Type out the complete listing below word for word, without its pictures.

--

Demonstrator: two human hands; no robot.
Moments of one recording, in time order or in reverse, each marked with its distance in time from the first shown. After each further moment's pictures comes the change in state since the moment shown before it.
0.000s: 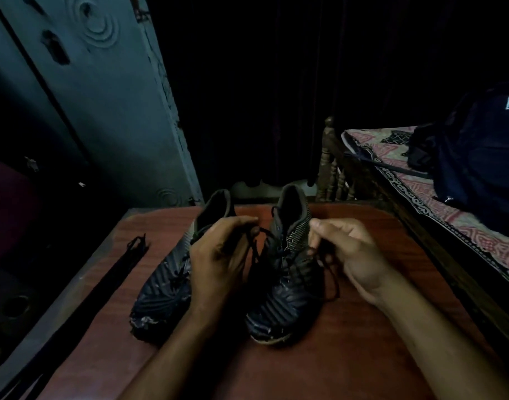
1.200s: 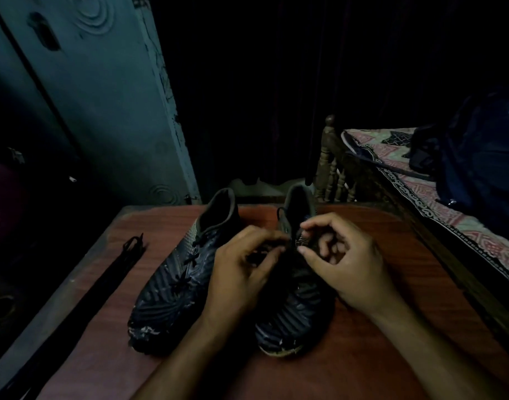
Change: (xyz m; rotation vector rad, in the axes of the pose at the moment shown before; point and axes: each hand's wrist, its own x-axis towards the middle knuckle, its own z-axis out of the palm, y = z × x) left_hand -0.003 -0.005 0.009 -0.144 -0.269 -0.106; right_hand 0.002 0.022 0.015 -0.558 0.191 -0.395
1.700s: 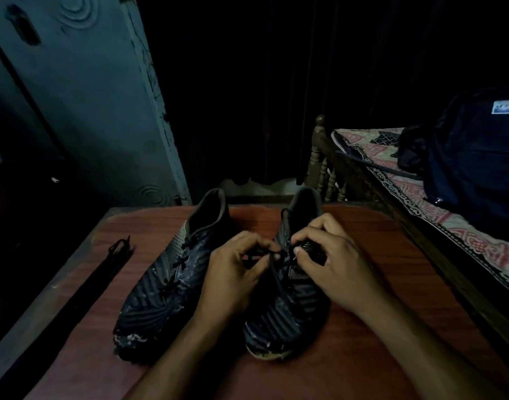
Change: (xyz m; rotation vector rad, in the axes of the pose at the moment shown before) left_hand 0.004 -0.012 0.004 -0.001 -0.084 -0.099; right_hand 0.000 0.009 0.000 -0.246 -0.140 0.108
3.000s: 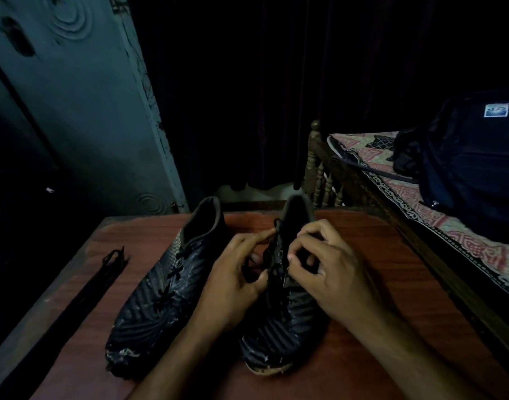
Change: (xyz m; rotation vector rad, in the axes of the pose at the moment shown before) left_hand 0.004 -0.014 0.001 -0.001 -0.131 0.037; right_hand -0.005 -0.014 0.001 -0.078 0.134 -0.078
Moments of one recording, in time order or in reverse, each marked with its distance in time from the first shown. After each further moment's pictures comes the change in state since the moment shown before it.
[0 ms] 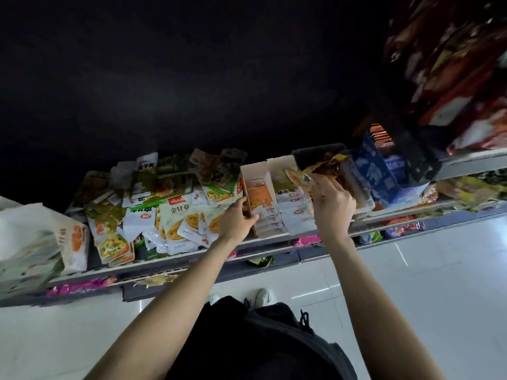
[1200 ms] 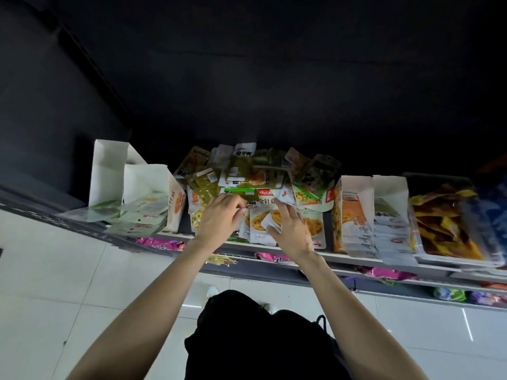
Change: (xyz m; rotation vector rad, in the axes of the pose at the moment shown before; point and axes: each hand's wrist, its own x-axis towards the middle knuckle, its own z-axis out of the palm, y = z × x) left_hand -0.061 -0.149 -0.150 0.492 0.463 0.346; right_hand -0.088 -0.155 0.146 0.231 -0.904 -0.156
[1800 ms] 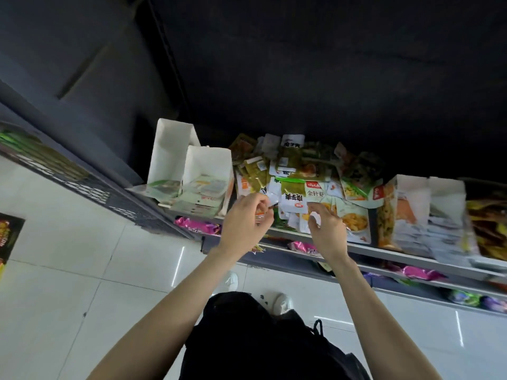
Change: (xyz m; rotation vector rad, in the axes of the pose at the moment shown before) left_hand -0.066 -0.029 -0.075 -0.359 0.037 -0.292; right_hand -0.020 -0.068 0.030 0.023 0.229 0.046
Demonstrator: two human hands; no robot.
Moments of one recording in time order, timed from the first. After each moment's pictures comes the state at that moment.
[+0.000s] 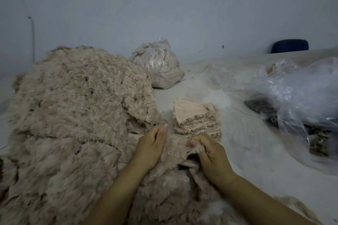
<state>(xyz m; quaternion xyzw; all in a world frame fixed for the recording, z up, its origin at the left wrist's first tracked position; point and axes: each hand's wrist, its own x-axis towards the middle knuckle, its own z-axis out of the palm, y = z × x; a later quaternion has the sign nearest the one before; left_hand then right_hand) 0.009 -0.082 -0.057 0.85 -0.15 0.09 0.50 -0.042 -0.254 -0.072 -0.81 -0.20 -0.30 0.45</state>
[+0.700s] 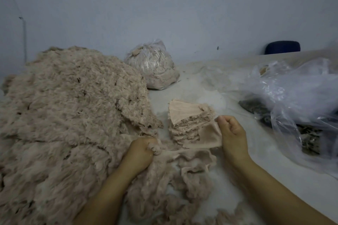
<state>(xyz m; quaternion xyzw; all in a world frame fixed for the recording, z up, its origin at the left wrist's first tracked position) 0.015 -0.067 -0.062 0.89 -0.15 0.02 0.43 -0.022 -0.295 -0.051 -0.67 0.11 -0.29 0.67</state>
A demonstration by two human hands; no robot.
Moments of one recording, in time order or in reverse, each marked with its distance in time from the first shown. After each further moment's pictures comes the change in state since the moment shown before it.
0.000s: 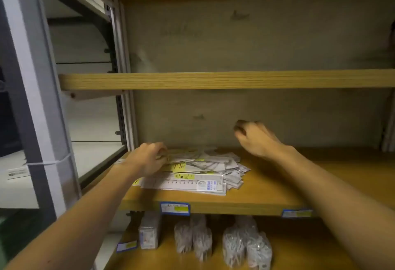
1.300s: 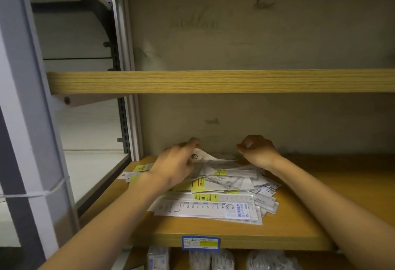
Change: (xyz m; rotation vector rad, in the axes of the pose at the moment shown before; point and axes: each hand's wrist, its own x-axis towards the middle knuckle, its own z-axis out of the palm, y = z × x) left_hand 0.039 0.017 0.007 -0.008 0.106 0.177; right_hand 0.060 -0.016 0.070 0.254 -0.060 0.332
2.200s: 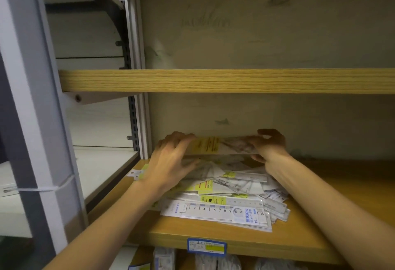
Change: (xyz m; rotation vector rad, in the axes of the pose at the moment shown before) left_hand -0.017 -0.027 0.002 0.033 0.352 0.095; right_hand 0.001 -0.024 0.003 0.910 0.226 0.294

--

# Task result
Demonstrator: two human hands; no robot.
Moments of one recording, in time order or in reverse, each marked with its distance in time from the first shown. After each further moment's pictures comes the change in state since the moment shown before it.
0.000s: 
1.200s: 
Change: (xyz m; rotation vector rad, in the axes of the pose at the moment shown before; point and axes: each hand's wrist, its own x-axis towards the middle knuckle, its own z-axis out of the palm, y = z × x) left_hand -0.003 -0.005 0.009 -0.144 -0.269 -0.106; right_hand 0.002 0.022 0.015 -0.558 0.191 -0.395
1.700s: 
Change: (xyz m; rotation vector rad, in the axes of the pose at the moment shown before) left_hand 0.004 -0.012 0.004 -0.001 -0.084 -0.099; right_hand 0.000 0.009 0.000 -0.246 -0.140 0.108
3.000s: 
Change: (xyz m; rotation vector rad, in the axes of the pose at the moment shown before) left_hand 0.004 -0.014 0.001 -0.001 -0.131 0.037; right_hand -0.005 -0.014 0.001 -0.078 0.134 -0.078
Moments of one recording, in time order or in reverse, each marked with its distance in time from the first shown. After each further moment's pictures comes the change in state since the moment shown before it.
[0 ms] 
[1200 ms] 
Change: (xyz m; rotation vector rad, in the axes of the pose at the moment shown before; point and axes: each hand's wrist, its own x-axis towards the middle knuckle, its own z-axis out of the palm, y = z × x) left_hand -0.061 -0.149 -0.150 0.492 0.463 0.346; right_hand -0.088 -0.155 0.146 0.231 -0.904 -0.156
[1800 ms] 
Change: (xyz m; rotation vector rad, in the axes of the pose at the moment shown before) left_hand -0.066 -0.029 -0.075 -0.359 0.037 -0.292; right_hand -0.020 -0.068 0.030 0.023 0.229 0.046
Demonstrator: two human hands; no robot.
Moments of one recording in time order, timed from the first. After each moment's pictures comes the state at that moment.
[+0.000s] 
<state>(xyz m; quaternion xyzw; all in a world frame fixed for the recording, z up, its origin at the left wrist's first tracked position; point and axes: each hand's wrist, its own x-axis towards the middle knuckle, its own z-axis out of the palm, y = z × x; a later quaternion has the sign nearest the one before; left_hand then right_hand) 0.009 -0.082 -0.057 0.85 -0.15 0.09 0.50 -0.042 -0.254 -0.072 -0.81 -0.20 -0.30 0.45</state>
[+0.700s] 
<state>(xyz m; quaternion xyzw; all in a world frame fixed for the recording, z up, its origin at the left wrist's first tracked position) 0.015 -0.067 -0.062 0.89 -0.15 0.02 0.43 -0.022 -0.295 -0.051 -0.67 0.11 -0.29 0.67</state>
A demonstration by two human hands; no robot.
Moments of one recording, in time order or in reverse, each marked with its distance in time from the first shown. After each further moment's pictures comes the change in state since the moment shown before it.
0.000s: 
1.300s: 
Change: (xyz m; rotation vector rad, in the axes of the pose at the moment shown before; point and axes: each hand's wrist, its own x-axis towards the middle knuckle, its own z-axis out of the palm, y = z × x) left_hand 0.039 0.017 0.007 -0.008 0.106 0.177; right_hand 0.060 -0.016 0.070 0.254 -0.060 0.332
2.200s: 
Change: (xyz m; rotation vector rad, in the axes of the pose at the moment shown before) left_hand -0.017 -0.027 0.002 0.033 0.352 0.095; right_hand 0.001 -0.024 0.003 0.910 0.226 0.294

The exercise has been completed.